Радуют и подборки Марины Бородицкой («Нечаянный выигрыш») и Инги Кузнецовой («За секунду до пробуждения»). С прозой не так удачно. Лучшая — рассказы Ирины Полянской, но на их восприятии сказывается печаль по недавно ушедшей писательнице. Фантастический опус Михаила Харитонова «Зимы не будет» скуловоротно вторичен. Повествование не перетекает, а прыгает из «исторического» модуса (жизнь человека «из бывших» при большевиках) в «мистический» (обретение таинственного дара и идеи-фикс), дабы под занавес рухнуть во второсортный «голливуд» (тараканы как агенты инопланетного разума, борьба двух межзвездных банд-цивилизаций за Землю). Наверно, за всем этим скрыта какая-то глубокомысленная аллегория — расшифровывать ее нет ни сил, ни охоты. Игровая повесть Олега Хафизова «Полет “России”» (трагикомические похождения немецкого изобретателя, вознамерившегося облагодетельствовать сверхоружием сперва Наполеона, а потом Александра I) изящнее и забавнее, но — как и недавний роман Хафизова «Киж» — кажется нелепой безделушкой. Знает Хафизов много, чувствует тонко, пишет умело, острит (в основном) со вкусом, а ты сидишь и думаешь: К чему все это?

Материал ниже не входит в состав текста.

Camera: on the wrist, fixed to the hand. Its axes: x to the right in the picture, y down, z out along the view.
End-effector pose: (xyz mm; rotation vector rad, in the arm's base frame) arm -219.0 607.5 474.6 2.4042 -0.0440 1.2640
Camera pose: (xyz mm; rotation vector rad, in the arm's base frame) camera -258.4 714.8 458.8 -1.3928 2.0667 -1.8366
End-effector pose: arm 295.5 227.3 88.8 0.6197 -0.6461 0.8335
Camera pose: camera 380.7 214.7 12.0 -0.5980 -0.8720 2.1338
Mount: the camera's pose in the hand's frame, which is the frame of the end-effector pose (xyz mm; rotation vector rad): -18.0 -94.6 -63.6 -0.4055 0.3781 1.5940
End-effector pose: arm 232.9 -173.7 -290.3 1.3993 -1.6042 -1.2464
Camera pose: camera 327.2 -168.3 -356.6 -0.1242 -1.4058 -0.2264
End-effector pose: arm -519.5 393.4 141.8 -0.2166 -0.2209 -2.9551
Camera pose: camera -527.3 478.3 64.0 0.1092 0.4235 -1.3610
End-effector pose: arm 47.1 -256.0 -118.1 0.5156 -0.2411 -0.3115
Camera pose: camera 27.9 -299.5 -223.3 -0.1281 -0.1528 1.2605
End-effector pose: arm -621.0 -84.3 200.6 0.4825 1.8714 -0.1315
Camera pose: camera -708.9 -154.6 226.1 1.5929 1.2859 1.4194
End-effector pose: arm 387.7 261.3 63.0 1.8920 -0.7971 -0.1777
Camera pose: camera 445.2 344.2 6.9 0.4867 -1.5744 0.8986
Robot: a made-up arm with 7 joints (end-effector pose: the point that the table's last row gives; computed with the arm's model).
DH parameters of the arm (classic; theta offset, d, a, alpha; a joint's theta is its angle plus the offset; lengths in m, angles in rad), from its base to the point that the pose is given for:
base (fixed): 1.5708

«Октябрь» (№ 10) пышно отмечает восьмидесятилетие. Вообще-то журнал увидел свет в мае (1924), но редакция сочла должным напоминать читателям о славной дате круглый год, а главные торжества приурочить к месяцу-тезке. (Послезавтра журнал проведет юбилейный вечер.) По этому поводу октябрьская книжка «Октября» набита поздравлениями любимых авторов. К которым рад присоединиться и я — журнал, действительно, многих хвал достоин.

Анатолий Найман, кроме поздравления, принес дорогой подарок — прежде неизвестное стихотворение Анны Ахматовой — его факсимиле (далее текст и комментарий) журнал открывается.

Стоит в «Октябре» читать смешные эссе Евгения Попова из цикла «История болезней», размышления Андрея Балдина о Толстом («Пьер переполнен») и заметки участников фестиваля «Шелковый путь поэзии» (пролегал по акватории Черного моря). До прозы Асара Эппеля («Латунная луна»; как водится, эстетизированная пужаловка из околосвалочной жизни) и Михаила Тарковского (в повести «Енисей, отпусти!» по-прежнему сверкают снега, скрипят механизмы, лают собаки и корежится русский язык; да, еще исследуются тайны души человеческой) я не охотник, но, как известно, господствуют на сей счет другие мнения.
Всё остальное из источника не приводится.